━━ Provided data ━━

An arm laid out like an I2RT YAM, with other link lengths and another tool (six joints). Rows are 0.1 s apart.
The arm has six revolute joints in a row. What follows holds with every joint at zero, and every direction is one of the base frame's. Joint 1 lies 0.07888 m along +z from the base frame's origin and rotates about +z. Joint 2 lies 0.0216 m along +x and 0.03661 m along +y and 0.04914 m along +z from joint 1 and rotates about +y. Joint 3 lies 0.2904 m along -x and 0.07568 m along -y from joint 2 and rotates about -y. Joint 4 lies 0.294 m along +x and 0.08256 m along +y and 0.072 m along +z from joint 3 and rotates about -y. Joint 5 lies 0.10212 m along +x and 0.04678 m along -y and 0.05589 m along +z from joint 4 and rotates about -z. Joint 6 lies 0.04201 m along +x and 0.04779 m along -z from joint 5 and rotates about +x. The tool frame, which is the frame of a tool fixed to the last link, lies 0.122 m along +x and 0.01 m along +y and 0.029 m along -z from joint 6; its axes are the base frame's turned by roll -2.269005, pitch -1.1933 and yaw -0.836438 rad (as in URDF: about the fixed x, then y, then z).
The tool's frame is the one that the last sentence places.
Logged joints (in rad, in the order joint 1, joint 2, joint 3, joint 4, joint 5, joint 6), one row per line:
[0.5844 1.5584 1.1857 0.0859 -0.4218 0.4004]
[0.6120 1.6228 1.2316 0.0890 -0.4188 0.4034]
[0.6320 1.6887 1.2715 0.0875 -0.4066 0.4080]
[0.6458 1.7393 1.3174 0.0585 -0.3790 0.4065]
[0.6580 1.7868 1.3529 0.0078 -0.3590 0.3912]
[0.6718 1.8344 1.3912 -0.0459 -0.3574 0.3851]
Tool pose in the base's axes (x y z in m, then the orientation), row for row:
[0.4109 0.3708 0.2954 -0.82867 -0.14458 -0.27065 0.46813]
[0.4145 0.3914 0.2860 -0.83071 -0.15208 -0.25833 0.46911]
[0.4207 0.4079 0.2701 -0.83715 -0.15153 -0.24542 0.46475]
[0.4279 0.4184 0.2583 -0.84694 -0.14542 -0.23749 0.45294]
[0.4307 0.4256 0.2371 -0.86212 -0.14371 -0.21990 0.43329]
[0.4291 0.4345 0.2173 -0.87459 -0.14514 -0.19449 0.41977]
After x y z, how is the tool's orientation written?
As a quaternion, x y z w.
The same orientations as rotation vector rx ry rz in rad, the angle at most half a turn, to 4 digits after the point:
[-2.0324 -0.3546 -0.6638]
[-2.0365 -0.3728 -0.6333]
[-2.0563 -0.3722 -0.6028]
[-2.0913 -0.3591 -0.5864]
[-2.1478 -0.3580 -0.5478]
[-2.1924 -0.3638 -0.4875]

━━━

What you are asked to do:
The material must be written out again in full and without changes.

Result:
An arm laid out like an I2RT YAM, with other link lengths and another tool (six joints). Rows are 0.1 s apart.
The arm has six revolute joints in a row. What follows holds with every joint at zero, and every direction is one of the base frame's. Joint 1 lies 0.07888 m along +z from the base frame's origin and rotates about +z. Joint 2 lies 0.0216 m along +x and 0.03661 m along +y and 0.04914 m along +z from joint 1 and rotates about +y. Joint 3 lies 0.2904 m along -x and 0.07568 m along -y from joint 2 and rotates about -y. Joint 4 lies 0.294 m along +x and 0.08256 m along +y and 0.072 m along +z from joint 3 and rotates about -y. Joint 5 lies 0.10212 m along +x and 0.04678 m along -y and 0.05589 m along +z from joint 4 and rotates about -z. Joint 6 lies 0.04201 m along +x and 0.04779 m along -z from joint 5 and rotates about +x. The tool frame, which is the frame of a tool fixed to the last link, lies 0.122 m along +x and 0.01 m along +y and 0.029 m along -z from joint 6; its axes are the base frame's turned by roll -2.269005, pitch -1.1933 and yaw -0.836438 rad (as in URDF: about the fixed x, then y, then z).
The tool's frame is the one that the last sentence places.
Logged joints (in rad, in the order joint 1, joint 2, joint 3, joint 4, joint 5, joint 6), one row per line:
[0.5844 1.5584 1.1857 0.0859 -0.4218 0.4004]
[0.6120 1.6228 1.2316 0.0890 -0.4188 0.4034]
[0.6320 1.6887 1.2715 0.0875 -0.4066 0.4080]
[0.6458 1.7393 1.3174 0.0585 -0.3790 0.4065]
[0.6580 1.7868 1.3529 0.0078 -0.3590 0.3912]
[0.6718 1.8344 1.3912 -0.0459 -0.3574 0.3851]
Tool pose in the base's axes (x y z in m, then the orientation), row for row:
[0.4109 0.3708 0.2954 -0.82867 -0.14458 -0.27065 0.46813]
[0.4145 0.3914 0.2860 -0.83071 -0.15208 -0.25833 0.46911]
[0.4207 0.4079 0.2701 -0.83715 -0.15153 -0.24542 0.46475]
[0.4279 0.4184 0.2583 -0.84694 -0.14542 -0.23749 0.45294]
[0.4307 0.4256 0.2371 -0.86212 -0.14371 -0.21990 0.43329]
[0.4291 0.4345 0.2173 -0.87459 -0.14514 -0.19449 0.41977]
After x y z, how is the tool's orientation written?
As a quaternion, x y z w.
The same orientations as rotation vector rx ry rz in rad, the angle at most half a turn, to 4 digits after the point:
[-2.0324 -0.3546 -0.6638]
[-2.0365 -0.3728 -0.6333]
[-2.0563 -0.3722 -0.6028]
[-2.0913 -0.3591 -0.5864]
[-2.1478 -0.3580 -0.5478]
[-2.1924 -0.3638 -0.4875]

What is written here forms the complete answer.